After issuing my challenge to other bloggers to find something quirky and unusual in their neighbourhood, Natural, of Thinking Out Loud, posted this rather delightful mixed bag as a response. Buried in there is a link to a video documentary which appears to have been made by the youth of Maplewood, New Jersey, with the help of various locals. Watch it before reading the rest of this. It’s enlightening, the young people put their point across well, and the movie is very watchable.
It got me thinking. Maplewood is not unusual in this one failing, nor is it exclusively an American problem. I think many of our own towns and cities fail the younger generations in this way. You might almost expect it in villages with a small population, because they simply don’t have the resources to provide much – and yet they often manage very well. My own village is well served, since it hosts a local secondary school with an intake which covers several rural communities and this school provides evening classes, sports facilities and a youth club. We also have a busy village hall which offers various activities including Shotokan karate.
In other areas, where there is less to do, public benches have been removed to prevent local teens ‘hanging around’ and ‘making noise’. Okay, no-one wants groups of rowdy kids outside their door, but for crying out loud, do we as a society really not understand that if you give kids nothing to do and nowhere to go, they are going to be a damn nuisance? It’s like confining an adolescent border collie to a house and tiny garden with insufficient exercise and no mental stimulation. Is it, or is it not, going to turn into an uncontrollable hooligan? Of course it is. It is simple cause and effect. Hopefully, no sane person would expect otherwise.
So why do we expect our teens to get to the point where they’ve outgrown the kid stuff like playing round each other’s houses and biking around the park and playing on the swings and being taken to ballet classes and Cub Scouts, and miraculously turn themselves into steady, responsible young adults when we give them absolutely nothing to do and nowhere to go? They are still young and physical, and they don’t want to hang at home with the old fogeys, they need to get out and be doing.

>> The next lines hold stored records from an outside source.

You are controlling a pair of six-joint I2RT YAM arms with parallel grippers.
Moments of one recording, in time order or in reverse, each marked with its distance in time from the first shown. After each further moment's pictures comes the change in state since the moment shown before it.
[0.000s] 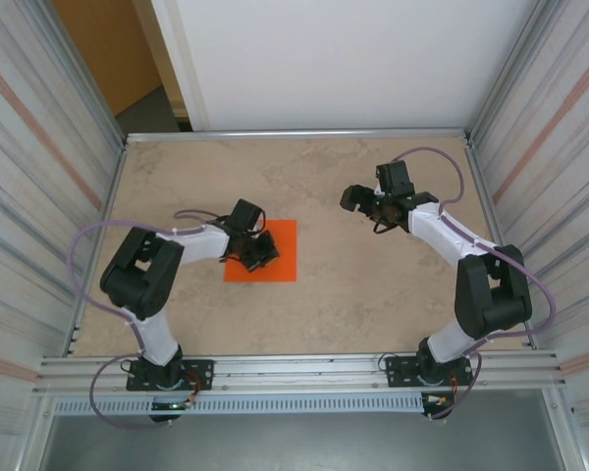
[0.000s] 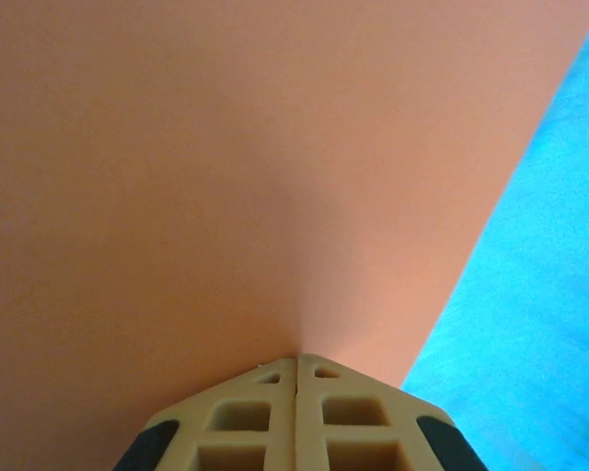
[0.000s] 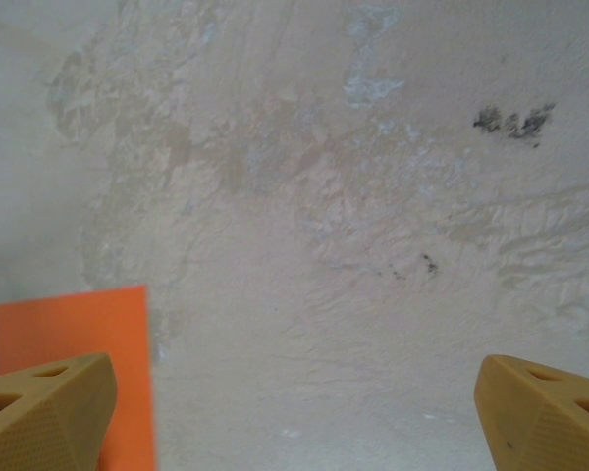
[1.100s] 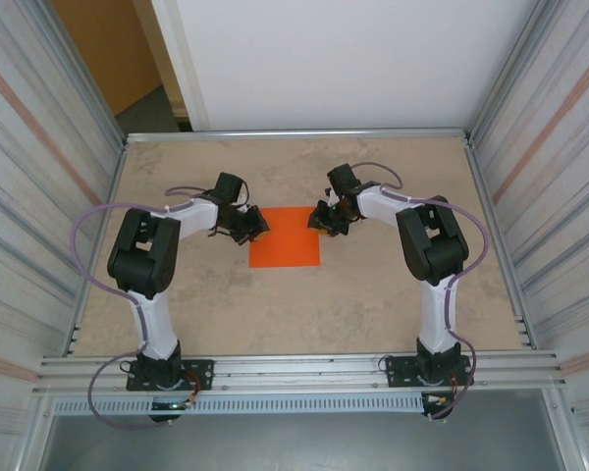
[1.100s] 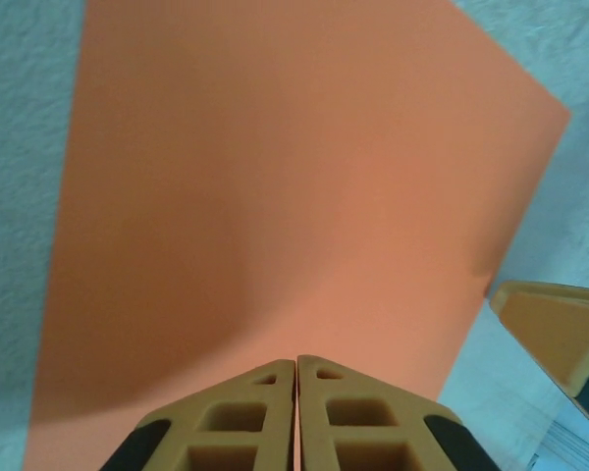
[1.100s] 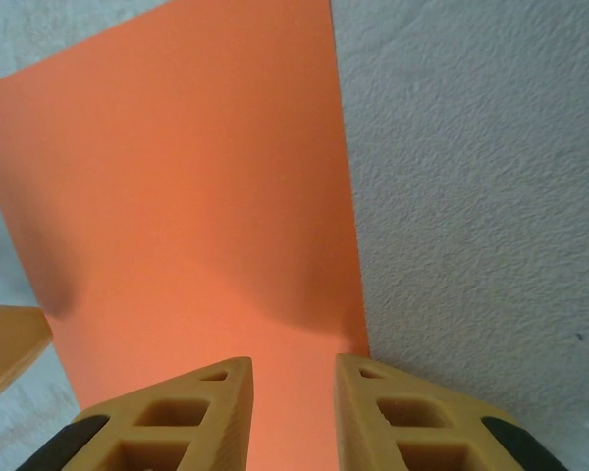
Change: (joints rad) left arm 0.187 0.109 0.226 -0.185 0.103 0.235; right arm 0.148 0.498 0.312 -0.103 -0.280 0.080
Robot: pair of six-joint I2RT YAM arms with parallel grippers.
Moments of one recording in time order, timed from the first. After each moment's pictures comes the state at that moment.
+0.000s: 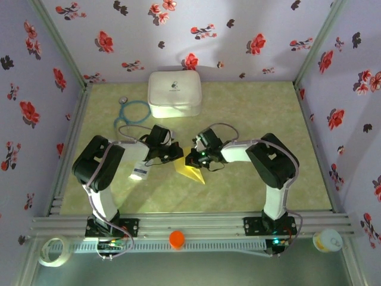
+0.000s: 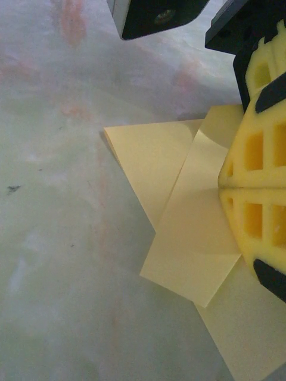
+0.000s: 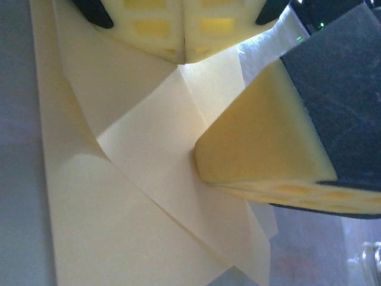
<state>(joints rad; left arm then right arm) -0.56 1.82 0.85 0.04 0.45 -0.77 0.70 1.88 0.91 0.01 -0.58 0.83</state>
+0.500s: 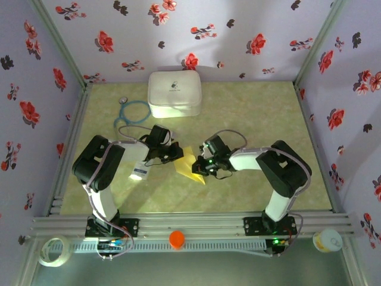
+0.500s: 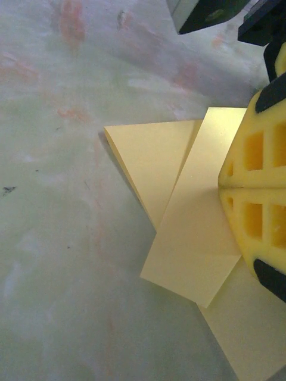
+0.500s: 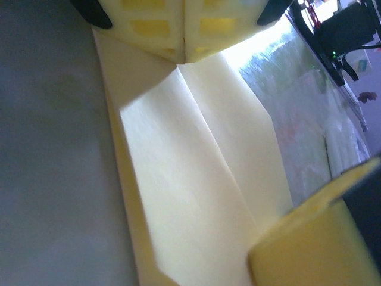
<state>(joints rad) -0.56 1.82 0.84 0.05 0.46 -0.78 0.70 1.73 0.72 0.02 -0.58 0.83</state>
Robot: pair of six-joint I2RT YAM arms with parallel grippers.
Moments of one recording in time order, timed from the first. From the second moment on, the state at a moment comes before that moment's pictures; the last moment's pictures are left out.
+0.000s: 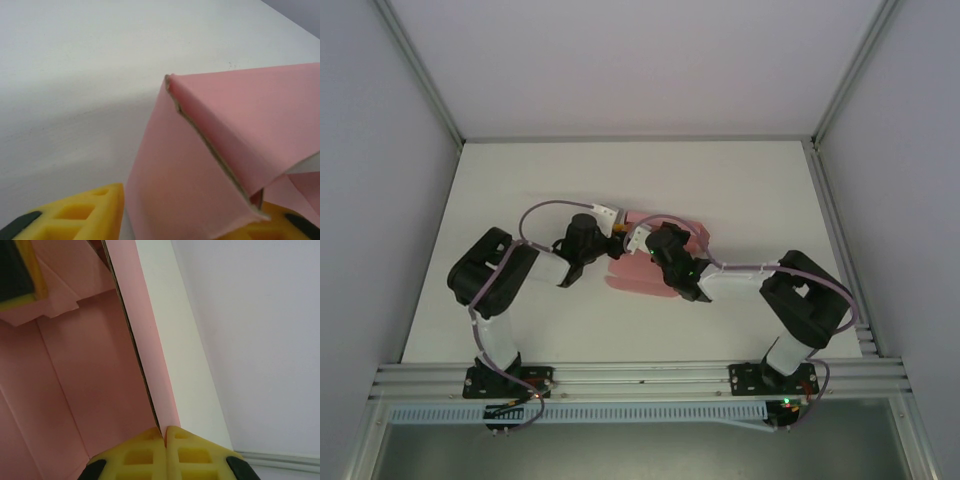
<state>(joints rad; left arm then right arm) -0.59 1.86 0.70 0.75 0.19 -0.21 0.90 1.64 0.75 0.36 0.69 -0.82</state>
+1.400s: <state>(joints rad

We take away the biking and the swings and we give them a bunch of ‘don’ts’ – don’t bike or skateboard or roller blade on the pavements. Don’t climb on stuff. Don’t rough-house with your mates, and please! Don’t even think about freerunning, you might hurt yourself or break something or get in the way. And then we give them no alternatives at all and expect them to keep out of trouble.
Is it any wonder that they feel alienated? Is it any wonder that they sit in front of the computer chatting on IM, and MySpace, and Facebook, and playing games all day and half the night? Is it any wonder that they climb buildings and hang off bridges and spray graffiti, or that they get frustrated and break things, just because they can?

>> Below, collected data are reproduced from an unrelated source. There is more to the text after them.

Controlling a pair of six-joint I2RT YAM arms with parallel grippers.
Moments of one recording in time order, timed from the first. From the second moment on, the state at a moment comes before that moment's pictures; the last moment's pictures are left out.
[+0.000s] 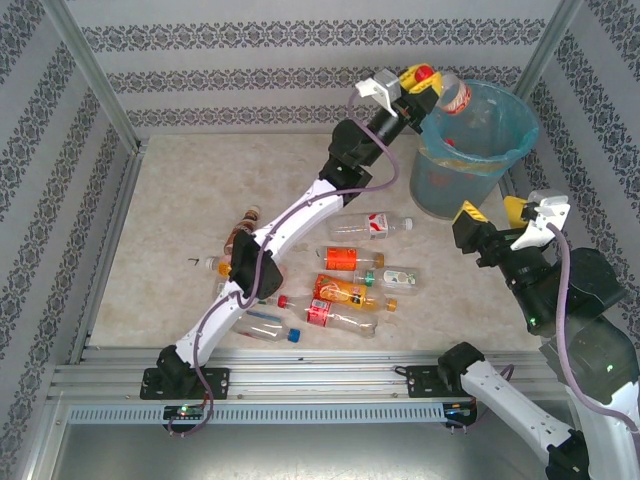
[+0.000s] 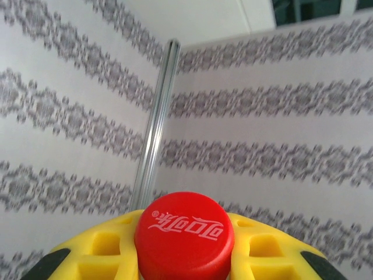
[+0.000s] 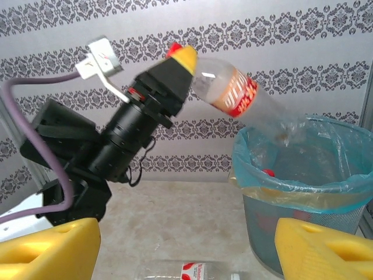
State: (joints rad) left arm -0.76 2.63 2.79 0.54 0.08 -0.27; right arm 0.50 0.57 1.29 -0.76 0.28 0.17
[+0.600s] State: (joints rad) left arm -0.79 2.63 2.79 0.38 0.08 -0.19; right arm 0.50 0.60 1.27 -0.77 0.26 0.21
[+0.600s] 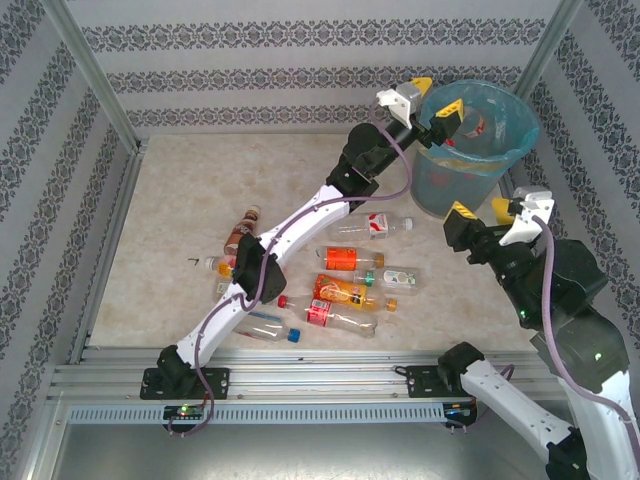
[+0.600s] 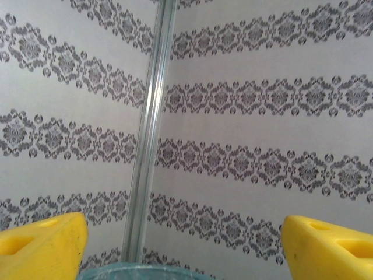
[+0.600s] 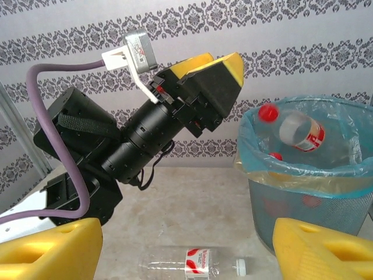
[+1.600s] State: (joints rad) left arm -0.65 1.71 2.09 -0.80 -0.09 -0.15; right arm 0.53 1.18 1.52 -0.80 0.06 0.22
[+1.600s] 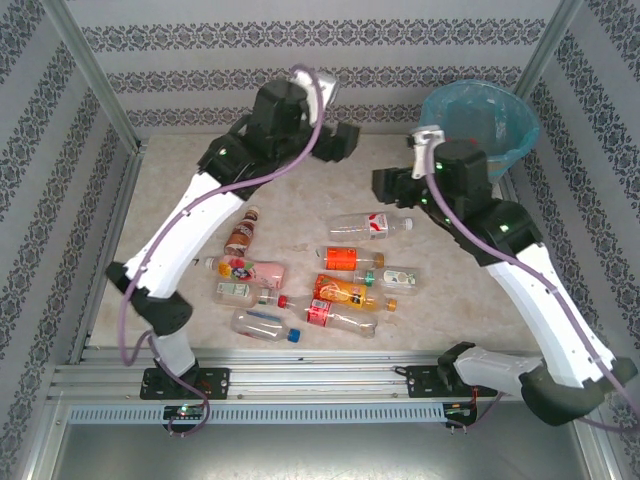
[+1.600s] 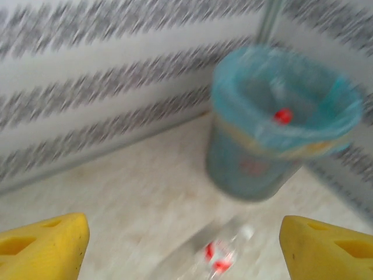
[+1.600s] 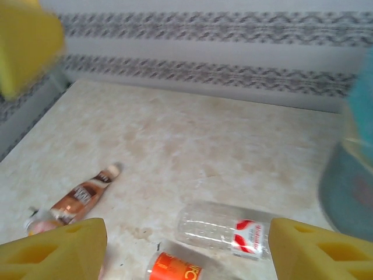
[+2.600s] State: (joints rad) left arm -0.35 0.97 0.88 -0.83 0.07 -0.21; right arm 0.91 1.50 1.03 -0.62 -0.28 -0.01
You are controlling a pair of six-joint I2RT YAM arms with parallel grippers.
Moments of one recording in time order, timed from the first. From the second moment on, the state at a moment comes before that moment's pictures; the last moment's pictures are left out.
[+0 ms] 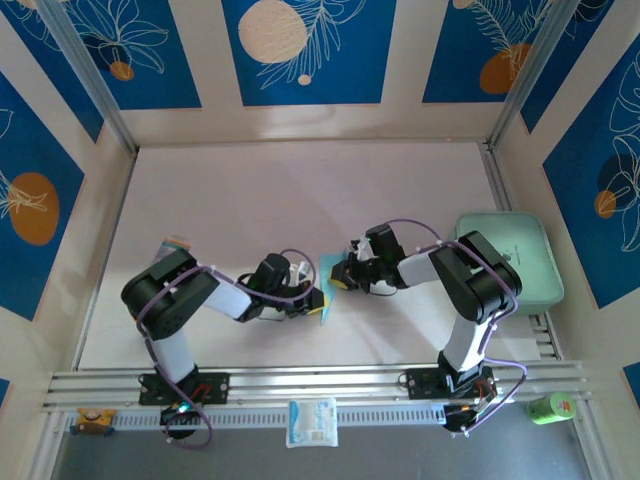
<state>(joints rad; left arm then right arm) -0.75 1.77 0.52 0.57 0.61 -1.04 0.47 1.78 0.64 0.27 -0.74 1.00</state>
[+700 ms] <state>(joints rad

What is so hard about providing one single ‘you can hang out here’ venue in each community? Sure, these days you’ll have to police it, but actually, young people have always benefited from a supervising adult. And the cost – while high – is surely less than the policing and fixing and repainting you’ll be doing if you don’t amuse them, and much less than providing secure accommodation for repeat offenders.
I’m not completely naive (having raised two boys myself) and I don’t imagine that this is the easy fix to all social ills, but just think about it. If you take any young dog or horse or monkey and confine it and frustrate it, I guarantee there will be huge great wads of trouble, with a sizeable potential for harm, both to others and to themselves. Young people are not so very different.

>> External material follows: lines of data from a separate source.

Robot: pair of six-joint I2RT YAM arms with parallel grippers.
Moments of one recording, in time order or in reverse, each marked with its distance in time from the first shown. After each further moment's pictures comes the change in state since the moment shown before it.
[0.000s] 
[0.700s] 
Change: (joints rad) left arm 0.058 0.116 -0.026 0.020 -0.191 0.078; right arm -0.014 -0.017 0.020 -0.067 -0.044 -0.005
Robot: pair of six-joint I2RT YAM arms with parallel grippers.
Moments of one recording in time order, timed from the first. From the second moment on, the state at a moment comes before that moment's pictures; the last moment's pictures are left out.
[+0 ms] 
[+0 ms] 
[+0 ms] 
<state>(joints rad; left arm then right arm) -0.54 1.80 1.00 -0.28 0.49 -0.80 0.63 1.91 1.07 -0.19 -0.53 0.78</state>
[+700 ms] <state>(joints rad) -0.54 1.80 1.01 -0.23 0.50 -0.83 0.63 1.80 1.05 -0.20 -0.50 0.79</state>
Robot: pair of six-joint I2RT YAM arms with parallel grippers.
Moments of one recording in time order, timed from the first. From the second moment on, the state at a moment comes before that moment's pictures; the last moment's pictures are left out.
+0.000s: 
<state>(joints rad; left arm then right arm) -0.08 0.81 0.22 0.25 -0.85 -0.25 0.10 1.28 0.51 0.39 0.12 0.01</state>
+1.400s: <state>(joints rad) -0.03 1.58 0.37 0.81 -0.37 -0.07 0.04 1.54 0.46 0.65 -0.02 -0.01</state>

What’s wrong with an area set aside for teens, with very much larger equipment for them to play on, or sit and hang out on? Now, I realise that in this litigation-minded society this ain’t gonna go down too well with the Powers That Be, but it’s maybe what they need. Young people need somewhere to exercise both mind and body, and they need to dare. To risk. To see how far they can push themselves.
And until we adults remember how we were as teens and do something constructive about that – are we not always going to have trouble?